We acknowledge that our study has a few limitations. First, we only included 12 disease related factors that have the possibility to be associated with PD, thus we may have excluded some relevant factors such as living status and cholineasterase inhibitors. Given the high cost of cholinesterase inhibitors in China, it is not common for PD patients with cognitive decline to be treated. None of the PD patients were treated with donepezil or other cholineasterase inhibitors at baseline and only two patients were treated at follow-up. Because of the small number of patients treated with cholinesterase inhibitors, we did not include this factor in our analysis. And only one patient lived alone and another patient lived in the nursing home at baseline and at follow-up. The rest of patients live with their family, as the common living status of the elderly in China. Therefore, the current proposal cannot address whether living status would be associated with depression in PD. Second, this is a single-center study in Han elderly populations, and the sample size of our cases is small. Therefore, we may have failed to show some significant associations with other factors. Finally, we did not look in between 30 months so some people might develop depression or go into remission within 30 months, so more frequent or longer follow-up is required. The strengths and novelty are that we focus on the natural history of depression in PD and the factors that can be associated with the worsening depressive symptoms, so that we could shed lights in identifying the potentially high-risk patients to develop depression. The attrition rate was low so that we were able to account for more than 90% of the baseline subjects.

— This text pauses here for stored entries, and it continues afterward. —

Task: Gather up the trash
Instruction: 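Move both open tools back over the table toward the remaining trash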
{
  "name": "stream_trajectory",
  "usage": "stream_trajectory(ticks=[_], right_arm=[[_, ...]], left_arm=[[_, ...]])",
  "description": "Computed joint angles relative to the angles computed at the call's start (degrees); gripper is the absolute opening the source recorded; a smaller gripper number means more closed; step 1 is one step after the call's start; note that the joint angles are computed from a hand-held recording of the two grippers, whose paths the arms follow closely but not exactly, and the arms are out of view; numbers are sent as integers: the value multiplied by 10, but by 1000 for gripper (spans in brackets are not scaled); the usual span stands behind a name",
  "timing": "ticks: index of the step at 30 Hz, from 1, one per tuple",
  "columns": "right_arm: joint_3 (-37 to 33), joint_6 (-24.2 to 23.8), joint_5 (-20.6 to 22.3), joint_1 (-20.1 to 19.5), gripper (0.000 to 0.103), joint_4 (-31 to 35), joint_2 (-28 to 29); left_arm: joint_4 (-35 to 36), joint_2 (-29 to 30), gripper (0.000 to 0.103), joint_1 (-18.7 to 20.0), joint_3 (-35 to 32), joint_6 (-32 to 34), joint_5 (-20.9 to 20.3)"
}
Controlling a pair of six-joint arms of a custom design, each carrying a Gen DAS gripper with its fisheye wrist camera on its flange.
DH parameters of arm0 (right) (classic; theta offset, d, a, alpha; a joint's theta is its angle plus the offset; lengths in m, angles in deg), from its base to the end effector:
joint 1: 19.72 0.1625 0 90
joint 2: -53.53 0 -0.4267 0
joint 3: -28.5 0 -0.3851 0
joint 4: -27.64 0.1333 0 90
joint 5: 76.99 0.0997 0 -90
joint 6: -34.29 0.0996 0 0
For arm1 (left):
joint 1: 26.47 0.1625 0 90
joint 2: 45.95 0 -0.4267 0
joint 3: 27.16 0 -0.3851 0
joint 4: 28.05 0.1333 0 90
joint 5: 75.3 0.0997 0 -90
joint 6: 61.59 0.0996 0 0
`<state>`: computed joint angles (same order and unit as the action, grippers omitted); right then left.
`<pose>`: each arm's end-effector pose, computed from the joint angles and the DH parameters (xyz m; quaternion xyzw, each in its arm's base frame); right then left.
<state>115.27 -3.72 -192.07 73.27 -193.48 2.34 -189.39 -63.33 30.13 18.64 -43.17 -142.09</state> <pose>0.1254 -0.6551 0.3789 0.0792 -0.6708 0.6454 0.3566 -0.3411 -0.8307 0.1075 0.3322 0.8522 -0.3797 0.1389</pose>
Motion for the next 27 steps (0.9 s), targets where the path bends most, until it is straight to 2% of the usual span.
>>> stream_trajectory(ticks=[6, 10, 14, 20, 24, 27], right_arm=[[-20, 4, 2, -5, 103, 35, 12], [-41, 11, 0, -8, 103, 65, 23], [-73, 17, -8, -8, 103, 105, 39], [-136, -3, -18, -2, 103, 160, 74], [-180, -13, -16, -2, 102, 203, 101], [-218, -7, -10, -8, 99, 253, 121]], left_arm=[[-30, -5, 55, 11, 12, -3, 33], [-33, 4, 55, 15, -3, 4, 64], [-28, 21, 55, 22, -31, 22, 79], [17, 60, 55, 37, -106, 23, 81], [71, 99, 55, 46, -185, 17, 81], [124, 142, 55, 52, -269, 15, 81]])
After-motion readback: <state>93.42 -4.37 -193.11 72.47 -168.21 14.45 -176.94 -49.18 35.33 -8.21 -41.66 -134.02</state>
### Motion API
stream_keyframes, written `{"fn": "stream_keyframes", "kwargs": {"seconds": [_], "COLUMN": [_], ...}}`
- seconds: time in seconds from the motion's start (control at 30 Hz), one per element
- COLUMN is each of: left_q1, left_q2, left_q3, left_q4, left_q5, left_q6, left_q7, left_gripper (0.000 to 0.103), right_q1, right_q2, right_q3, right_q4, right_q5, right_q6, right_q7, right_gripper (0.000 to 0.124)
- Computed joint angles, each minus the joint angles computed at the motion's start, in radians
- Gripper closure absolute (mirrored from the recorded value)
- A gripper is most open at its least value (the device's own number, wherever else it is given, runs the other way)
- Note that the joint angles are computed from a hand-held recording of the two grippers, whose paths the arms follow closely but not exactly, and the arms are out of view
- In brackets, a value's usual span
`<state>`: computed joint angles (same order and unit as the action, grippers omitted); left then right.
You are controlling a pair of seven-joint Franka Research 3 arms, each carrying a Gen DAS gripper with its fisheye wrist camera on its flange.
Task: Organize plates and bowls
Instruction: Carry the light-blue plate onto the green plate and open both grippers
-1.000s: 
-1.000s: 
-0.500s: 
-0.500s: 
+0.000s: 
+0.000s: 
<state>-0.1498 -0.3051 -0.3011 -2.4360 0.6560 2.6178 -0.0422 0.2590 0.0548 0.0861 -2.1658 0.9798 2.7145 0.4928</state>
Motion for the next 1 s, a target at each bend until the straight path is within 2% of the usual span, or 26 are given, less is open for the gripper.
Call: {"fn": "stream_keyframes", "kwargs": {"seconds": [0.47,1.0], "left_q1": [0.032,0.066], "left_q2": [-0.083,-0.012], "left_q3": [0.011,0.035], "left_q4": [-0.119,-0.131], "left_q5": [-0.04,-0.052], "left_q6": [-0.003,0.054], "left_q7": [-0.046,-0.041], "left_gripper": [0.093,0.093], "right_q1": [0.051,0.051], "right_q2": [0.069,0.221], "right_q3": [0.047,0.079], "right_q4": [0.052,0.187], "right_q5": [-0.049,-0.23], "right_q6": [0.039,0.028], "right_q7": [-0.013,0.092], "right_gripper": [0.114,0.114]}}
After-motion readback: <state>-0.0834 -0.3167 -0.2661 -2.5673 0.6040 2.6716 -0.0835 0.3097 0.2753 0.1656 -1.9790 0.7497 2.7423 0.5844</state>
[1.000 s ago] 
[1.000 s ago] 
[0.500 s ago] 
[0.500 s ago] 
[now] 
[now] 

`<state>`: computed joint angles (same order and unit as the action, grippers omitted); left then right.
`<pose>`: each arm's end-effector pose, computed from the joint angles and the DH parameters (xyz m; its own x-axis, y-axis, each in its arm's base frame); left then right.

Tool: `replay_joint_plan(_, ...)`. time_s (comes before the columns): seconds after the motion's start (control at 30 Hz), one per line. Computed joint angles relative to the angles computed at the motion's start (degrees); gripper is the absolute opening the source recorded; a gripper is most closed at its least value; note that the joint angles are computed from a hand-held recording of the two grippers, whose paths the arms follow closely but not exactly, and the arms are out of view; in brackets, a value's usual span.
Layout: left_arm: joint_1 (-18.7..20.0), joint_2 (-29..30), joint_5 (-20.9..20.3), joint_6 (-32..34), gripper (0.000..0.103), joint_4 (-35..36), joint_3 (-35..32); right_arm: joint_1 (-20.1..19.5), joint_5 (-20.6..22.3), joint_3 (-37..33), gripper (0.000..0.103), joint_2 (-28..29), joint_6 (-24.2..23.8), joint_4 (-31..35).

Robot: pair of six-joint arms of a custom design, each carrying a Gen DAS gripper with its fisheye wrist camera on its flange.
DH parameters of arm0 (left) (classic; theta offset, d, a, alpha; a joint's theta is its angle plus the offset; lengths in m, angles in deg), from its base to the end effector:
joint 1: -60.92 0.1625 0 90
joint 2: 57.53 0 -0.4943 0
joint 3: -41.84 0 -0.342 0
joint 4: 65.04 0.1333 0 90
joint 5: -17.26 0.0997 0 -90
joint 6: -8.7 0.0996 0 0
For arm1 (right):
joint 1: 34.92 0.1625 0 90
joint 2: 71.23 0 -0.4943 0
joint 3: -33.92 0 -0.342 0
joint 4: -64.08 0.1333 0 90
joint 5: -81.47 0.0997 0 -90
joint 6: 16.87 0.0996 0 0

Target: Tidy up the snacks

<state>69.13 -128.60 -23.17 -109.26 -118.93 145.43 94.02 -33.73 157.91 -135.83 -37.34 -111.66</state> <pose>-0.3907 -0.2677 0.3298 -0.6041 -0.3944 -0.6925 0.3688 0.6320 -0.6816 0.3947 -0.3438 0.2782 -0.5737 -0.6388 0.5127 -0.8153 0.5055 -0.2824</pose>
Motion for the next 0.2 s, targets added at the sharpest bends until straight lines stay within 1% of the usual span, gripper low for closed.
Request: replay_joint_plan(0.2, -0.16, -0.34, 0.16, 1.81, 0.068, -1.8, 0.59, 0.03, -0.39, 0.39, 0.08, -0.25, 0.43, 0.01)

Although we have analyzed multiple variables, no straightforward conclusions can be drawn. The complex nature of depression could not be simplified. Biographic factors, family and social support, and life experiences during disease courses should be considered in development of depression in PD. However, these factors are difficult to quantify and interpret.

5. Conclusion

This study shows that, in patients with idiopathic PD, depression is common and usually persistent. Thus, depression should be carefully assessed and managed, especially in patients with more cognitive decline who may experience an increased risk of emerging or worsening of depression. Since decline on cognition may also associate with dementia, it is possible that some PD patients with depression and cognitive impairment may end in PD dementia with the progress of the disease course. Decline of daily living ability and female gender are related to increase of depression symptoms. Therefore, our findings await replication by further studies to detect risk factors influencing the incidence and persistence of depression in Parkinson's disease and the treatment of stopping it.